=== Your objective ===
Count how many lines below include the string "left". Only that number should appear in the reply.

=== Available data ===
◆ ◆ ◆ ◆ ◆

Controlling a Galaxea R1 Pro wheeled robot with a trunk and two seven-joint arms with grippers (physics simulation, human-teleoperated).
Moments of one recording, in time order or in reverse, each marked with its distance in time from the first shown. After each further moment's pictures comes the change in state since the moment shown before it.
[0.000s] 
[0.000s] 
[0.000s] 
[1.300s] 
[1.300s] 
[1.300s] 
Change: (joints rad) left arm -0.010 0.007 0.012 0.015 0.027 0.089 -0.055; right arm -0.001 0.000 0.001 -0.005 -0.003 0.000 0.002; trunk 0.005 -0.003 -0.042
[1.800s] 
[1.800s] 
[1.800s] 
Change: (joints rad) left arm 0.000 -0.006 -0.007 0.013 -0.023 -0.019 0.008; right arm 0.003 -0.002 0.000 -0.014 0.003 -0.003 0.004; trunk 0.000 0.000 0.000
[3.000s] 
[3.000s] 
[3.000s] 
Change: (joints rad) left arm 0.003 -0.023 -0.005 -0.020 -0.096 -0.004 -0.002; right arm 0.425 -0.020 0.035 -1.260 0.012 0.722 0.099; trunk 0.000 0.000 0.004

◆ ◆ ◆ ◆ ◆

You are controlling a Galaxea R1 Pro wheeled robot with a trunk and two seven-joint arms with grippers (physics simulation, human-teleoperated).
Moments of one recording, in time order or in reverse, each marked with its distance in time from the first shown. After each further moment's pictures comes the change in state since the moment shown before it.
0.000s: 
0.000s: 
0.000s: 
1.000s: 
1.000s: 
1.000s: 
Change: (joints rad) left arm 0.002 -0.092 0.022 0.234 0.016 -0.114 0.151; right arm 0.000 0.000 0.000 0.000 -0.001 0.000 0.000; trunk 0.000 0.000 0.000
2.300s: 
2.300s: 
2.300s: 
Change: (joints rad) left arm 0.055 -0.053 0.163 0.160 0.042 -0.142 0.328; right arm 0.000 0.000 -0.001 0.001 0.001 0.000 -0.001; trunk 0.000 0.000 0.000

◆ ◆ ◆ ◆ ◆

=== Solution for this exercise ===
5